Directions
Every entry should be repeated exactly as written.

Source records
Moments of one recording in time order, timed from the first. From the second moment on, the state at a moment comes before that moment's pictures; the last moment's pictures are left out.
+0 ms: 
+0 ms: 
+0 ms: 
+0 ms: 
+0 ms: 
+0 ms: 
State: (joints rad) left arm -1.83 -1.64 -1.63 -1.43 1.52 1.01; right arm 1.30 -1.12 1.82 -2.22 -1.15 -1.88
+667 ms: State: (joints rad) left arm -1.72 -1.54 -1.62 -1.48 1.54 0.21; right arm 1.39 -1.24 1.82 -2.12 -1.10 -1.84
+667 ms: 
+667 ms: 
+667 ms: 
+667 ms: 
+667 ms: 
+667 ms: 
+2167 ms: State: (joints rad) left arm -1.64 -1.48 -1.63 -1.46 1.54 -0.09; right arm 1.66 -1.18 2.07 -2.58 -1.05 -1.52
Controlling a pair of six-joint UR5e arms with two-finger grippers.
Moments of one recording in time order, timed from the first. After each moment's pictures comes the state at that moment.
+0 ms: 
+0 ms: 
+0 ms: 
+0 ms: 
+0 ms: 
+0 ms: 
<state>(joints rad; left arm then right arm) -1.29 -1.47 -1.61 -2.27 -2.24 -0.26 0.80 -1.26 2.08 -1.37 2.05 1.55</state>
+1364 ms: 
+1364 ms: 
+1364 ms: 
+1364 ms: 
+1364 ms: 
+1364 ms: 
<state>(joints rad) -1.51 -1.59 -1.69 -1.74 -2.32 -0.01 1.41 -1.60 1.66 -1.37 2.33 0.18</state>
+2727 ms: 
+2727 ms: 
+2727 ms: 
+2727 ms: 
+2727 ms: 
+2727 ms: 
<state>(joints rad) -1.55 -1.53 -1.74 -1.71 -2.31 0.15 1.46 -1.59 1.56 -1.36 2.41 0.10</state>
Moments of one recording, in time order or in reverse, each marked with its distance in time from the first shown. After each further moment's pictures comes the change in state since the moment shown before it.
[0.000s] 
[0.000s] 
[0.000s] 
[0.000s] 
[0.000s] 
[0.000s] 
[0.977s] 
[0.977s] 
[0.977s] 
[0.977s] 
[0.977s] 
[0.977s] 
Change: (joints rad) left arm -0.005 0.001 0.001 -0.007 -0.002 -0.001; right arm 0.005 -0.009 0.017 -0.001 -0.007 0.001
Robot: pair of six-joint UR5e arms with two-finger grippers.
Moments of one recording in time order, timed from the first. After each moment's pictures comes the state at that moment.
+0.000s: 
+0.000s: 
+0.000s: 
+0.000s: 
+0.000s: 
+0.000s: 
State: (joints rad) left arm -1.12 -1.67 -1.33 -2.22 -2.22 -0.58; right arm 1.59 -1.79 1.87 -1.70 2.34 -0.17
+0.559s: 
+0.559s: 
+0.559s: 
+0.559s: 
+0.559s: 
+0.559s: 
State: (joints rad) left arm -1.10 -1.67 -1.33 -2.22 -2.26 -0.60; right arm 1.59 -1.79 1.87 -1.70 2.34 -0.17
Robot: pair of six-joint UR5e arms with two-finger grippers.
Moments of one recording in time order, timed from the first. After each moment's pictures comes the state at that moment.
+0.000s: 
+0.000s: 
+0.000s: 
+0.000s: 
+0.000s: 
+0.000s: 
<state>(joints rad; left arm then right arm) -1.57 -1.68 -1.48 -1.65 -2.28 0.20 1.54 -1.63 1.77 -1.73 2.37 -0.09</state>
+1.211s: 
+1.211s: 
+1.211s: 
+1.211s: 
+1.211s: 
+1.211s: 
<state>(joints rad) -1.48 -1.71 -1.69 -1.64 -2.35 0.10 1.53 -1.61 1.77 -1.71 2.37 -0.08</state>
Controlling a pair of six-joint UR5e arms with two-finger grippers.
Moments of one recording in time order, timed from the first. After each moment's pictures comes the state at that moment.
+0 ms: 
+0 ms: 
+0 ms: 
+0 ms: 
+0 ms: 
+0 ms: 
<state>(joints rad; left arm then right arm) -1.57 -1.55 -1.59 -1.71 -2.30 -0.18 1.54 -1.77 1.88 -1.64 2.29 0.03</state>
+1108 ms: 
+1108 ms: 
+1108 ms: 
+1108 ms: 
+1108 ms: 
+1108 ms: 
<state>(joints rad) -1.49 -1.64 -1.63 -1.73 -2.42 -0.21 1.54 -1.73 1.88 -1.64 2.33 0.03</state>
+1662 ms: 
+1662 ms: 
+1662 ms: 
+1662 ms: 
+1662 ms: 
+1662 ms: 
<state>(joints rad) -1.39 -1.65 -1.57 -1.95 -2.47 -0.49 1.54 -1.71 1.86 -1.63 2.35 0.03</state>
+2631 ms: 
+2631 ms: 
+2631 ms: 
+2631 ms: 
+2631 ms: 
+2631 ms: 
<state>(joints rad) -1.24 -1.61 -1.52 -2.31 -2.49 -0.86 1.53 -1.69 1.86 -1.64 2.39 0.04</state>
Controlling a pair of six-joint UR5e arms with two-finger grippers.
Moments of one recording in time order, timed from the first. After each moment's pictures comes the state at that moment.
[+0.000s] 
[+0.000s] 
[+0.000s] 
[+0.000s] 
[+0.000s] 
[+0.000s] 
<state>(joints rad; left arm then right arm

Response to the task
Moments of one recording in time order, timed from the first. From the second moment on, the state at a moment comes before that moment's pictures; the last moment's pictures are left out.
+0 ms: 
+0 ms: 
+0 ms: 
+0 ms: 
+0 ms: 
+0 ms: 
State: (joints rad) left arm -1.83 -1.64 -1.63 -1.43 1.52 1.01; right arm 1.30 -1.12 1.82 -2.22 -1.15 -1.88
+667 ms: State: (joints rad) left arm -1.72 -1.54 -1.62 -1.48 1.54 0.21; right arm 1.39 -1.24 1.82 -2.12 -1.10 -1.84
+667 ms: 
+667 ms: 
+667 ms: 
+667 ms: 
+667 ms: 
+667 ms: 
+2167 ms: State: (joints rad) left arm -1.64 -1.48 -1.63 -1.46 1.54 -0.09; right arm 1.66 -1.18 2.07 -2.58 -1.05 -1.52
Controlling a pair of six-joint UR5e arms with two-finger grippers.
Moments of one recording in time order, timed from the first. After each moment's pictures comes the state at that moment.
+0 ms: 
+0 ms: 
+0 ms: 
+0 ms: 
+0 ms: 
+0 ms: 
<state>(joints rad; left arm then right arm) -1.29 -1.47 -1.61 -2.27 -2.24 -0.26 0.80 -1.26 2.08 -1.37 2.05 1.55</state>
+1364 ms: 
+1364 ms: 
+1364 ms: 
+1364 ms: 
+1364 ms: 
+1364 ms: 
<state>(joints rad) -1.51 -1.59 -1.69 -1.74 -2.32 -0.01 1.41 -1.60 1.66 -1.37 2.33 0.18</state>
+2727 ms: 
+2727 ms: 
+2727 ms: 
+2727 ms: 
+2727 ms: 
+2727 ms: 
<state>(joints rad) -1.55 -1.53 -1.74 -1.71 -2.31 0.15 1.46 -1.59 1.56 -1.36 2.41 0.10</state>
Moments of one recording, in time order or in reverse, each marked with its distance in time from the first shown. After each further moment's pictures comes the change in state since the moment shown before it.
[0.000s] 
[0.000s] 
[0.000s] 
[0.000s] 
[0.000s] 
[0.000s] 
[0.977s] 
[0.977s] 
[0.977s] 
[0.977s] 
[0.977s] 
[0.977s] 
Change: (joints rad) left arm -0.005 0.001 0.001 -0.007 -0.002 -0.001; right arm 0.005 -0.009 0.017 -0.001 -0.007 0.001
Robot: pair of six-joint UR5e arms with two-finger grippers.
Moments of one recording in time order, timed from the first. After each moment's pictures comes the state at that moment.
+0.000s: 
+0.000s: 
+0.000s: 
+0.000s: 
+0.000s: 
+0.000s: 
State: (joints rad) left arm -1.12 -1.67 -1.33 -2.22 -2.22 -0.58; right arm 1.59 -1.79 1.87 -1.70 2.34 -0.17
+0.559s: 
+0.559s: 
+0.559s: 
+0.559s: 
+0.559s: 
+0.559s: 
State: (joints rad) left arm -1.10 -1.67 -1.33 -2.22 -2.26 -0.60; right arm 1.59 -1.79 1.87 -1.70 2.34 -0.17
Robot: pair of six-joint UR5e arms with two-finger grippers.
Moments of one recording in time order, timed from the first. After each moment's pictures comes the state at that moment.
+0.000s: 
+0.000s: 
+0.000s: 
+0.000s: 
+0.000s: 
+0.000s: 
<state>(joints rad; left arm then right arm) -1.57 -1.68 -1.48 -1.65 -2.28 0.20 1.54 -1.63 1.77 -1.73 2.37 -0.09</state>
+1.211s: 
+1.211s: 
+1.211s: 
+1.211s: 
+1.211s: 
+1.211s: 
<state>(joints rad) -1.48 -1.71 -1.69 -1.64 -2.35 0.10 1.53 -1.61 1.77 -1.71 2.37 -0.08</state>
Controlling a pair of six-joint UR5e arms with two-finger grippers.
Moments of one recording in time order, timed from the first. After each moment's pictures comes the state at that moment.
+0 ms: 
+0 ms: 
+0 ms: 
+0 ms: 
+0 ms: 
+0 ms: 
<state>(joints rad; left arm then right arm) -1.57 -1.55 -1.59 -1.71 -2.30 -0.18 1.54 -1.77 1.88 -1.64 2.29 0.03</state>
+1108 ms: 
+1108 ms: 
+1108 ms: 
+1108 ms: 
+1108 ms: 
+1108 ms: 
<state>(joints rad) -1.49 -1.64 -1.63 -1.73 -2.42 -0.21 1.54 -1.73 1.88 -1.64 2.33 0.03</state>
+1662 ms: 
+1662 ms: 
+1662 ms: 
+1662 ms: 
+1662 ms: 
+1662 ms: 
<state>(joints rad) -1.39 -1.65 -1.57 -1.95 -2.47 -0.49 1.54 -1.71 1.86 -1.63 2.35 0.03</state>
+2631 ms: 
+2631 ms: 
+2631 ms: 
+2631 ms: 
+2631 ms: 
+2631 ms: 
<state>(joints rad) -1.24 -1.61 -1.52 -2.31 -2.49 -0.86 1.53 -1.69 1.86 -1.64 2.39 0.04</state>
Controlling a pair of six-joint UR5e arms with two-finger grippers.
Moments of one recording in time order, timed from the first. After each moment's pictures comes the state at that moment.
[+0.000s] 
[+0.000s] 
[+0.000s] 
[+0.000s] 
[+0.000s] 
[+0.000s] 
<state>(joints rad; left arm then right arm

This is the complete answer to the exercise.